■ Action item
All that is wanted is the exact lines from the first line of the data below through the line with "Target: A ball", both ends included, with pictures omitted.

■ Raw data
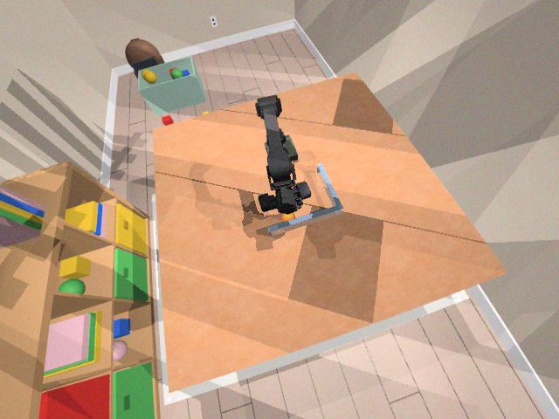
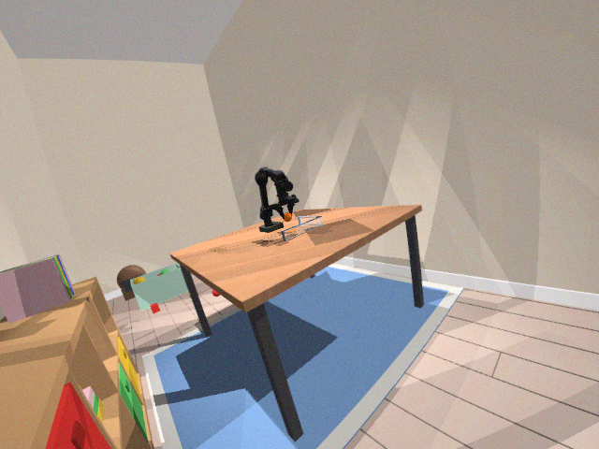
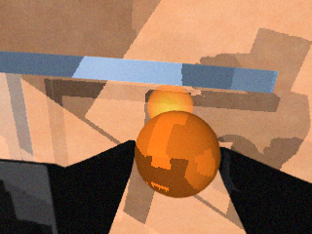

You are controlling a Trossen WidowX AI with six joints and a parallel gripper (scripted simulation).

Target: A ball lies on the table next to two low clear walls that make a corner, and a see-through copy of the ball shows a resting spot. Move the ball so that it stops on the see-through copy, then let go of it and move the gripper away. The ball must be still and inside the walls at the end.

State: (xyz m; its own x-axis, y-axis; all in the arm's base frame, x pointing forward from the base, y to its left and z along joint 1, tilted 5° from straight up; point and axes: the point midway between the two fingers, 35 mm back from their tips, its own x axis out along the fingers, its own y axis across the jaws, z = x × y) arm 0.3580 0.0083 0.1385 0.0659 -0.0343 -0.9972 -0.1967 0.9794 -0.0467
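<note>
My gripper tip is now 80 mm to the right of the clear wall, 80 mm above it and 40 mm short of it. Also, from my gripper tip: orange sphere (right at my gripper tip).
</note>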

■ Written response
You are controlling a Trossen WidowX AI with six joints and a parallel gripper (scripted simulation).

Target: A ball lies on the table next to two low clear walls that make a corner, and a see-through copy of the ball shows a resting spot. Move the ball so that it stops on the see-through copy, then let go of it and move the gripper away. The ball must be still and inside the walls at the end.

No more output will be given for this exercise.